About this exercise: Search the entries for the word "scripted". Copy every line that holds it.

Dataset content:

>>>

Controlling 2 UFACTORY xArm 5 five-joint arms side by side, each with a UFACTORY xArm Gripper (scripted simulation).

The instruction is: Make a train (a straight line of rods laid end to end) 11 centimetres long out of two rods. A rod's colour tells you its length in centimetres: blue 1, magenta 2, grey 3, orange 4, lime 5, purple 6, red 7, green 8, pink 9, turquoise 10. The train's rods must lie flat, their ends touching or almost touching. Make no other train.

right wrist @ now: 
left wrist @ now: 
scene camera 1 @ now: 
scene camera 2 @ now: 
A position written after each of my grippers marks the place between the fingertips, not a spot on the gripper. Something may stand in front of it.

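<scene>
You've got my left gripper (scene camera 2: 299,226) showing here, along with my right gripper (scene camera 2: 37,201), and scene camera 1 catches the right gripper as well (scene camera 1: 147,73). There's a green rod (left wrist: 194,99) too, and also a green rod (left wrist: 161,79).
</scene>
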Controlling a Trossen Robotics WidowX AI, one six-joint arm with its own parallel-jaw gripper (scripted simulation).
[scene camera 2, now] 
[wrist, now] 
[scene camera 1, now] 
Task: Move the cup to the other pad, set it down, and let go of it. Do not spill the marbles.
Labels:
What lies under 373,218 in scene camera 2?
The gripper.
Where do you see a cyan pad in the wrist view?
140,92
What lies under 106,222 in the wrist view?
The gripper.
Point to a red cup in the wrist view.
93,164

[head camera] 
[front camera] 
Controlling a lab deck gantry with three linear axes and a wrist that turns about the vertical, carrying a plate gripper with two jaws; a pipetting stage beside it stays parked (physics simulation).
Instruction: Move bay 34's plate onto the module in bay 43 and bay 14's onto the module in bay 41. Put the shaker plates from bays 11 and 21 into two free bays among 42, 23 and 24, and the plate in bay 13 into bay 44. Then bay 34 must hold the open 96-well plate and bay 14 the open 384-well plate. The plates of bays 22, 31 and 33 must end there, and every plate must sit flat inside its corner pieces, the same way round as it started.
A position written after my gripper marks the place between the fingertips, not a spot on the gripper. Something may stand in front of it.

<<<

Response below:
Controlling 2 UFACTORY xArm 5 five-joint arms side by side, each with a UFACTORY xArm Gripper (scripted simulation).
Controlling a Trossen Robotics WidowX AI, one six-joint arm with its own parallel-jaw gripper (scripted simulation).

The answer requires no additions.